▸ Work instructions
The answer is a stretch of the material below, returned exactly: the line containing "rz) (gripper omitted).", the line containing "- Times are", and all lines between.

___ Data ___

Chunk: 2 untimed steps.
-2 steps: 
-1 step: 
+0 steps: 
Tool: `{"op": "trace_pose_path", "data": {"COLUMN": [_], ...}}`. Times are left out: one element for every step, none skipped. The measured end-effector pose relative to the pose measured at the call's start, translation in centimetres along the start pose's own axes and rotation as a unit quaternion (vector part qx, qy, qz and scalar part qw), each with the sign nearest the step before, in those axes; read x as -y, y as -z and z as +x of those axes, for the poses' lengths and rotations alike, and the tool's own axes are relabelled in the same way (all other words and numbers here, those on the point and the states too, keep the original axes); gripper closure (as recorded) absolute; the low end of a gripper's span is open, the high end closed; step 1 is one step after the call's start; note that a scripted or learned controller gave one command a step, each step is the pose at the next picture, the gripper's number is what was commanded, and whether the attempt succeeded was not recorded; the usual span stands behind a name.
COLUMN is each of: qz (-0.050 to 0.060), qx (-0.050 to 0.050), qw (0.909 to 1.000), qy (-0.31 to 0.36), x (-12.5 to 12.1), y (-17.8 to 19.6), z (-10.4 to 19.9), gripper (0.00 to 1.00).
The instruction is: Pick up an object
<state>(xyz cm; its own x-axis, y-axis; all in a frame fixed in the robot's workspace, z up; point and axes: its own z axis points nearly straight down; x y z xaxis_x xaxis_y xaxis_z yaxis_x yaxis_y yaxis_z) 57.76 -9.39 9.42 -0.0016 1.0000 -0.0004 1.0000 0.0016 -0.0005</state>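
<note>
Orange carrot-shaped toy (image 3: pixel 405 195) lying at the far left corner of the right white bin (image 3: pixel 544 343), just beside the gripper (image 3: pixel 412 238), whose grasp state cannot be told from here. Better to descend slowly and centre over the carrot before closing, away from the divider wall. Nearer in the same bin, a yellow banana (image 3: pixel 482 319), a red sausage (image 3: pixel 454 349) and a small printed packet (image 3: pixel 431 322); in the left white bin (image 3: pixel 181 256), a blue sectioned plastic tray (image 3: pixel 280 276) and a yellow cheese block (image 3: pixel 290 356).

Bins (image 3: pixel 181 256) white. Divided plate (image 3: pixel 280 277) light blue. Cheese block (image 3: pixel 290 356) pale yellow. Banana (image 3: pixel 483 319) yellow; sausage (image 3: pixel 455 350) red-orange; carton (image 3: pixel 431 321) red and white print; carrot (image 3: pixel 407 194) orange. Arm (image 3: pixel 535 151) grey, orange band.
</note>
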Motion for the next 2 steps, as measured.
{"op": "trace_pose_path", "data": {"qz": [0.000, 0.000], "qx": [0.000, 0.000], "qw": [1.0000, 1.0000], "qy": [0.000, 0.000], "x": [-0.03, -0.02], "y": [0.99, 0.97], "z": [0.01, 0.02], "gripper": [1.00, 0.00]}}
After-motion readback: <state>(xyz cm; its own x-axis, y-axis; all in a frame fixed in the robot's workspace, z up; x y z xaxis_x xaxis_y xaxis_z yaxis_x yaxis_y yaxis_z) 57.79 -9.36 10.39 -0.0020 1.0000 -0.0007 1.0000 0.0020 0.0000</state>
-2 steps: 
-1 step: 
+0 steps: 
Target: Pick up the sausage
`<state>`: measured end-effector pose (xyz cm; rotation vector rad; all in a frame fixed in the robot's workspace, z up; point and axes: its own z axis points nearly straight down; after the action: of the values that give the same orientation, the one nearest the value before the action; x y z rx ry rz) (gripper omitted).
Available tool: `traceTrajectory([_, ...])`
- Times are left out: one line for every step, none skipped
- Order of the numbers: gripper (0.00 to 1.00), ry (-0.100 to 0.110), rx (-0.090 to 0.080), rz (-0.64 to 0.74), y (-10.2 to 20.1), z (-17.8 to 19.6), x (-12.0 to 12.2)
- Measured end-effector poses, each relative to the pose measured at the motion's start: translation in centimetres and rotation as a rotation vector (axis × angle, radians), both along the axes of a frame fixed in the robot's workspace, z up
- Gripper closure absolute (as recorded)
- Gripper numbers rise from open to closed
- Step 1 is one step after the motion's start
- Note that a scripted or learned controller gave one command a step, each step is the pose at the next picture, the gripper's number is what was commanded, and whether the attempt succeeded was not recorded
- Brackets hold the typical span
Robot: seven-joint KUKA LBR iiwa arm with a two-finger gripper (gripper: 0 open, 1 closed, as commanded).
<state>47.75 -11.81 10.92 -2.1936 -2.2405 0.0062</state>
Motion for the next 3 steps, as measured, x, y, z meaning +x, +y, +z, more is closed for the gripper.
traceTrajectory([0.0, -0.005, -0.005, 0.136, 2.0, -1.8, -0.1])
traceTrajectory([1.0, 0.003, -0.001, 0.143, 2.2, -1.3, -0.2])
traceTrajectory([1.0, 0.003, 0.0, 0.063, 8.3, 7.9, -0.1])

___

▸ Response area
`<state>`: measured end-effector pose (xyz cm; rotation vector rad; all in a frame fixed in the robot's workspace, z up; point and axes: its own z axis points nearly straight down; after the action: of the values that give the same orientation, the one nearest the value before the action; x y z rx ry rz) (gripper omitted).
Available tool: `traceTrajectory([_, ...])`
- Times are left out: one line for every step, none skipped

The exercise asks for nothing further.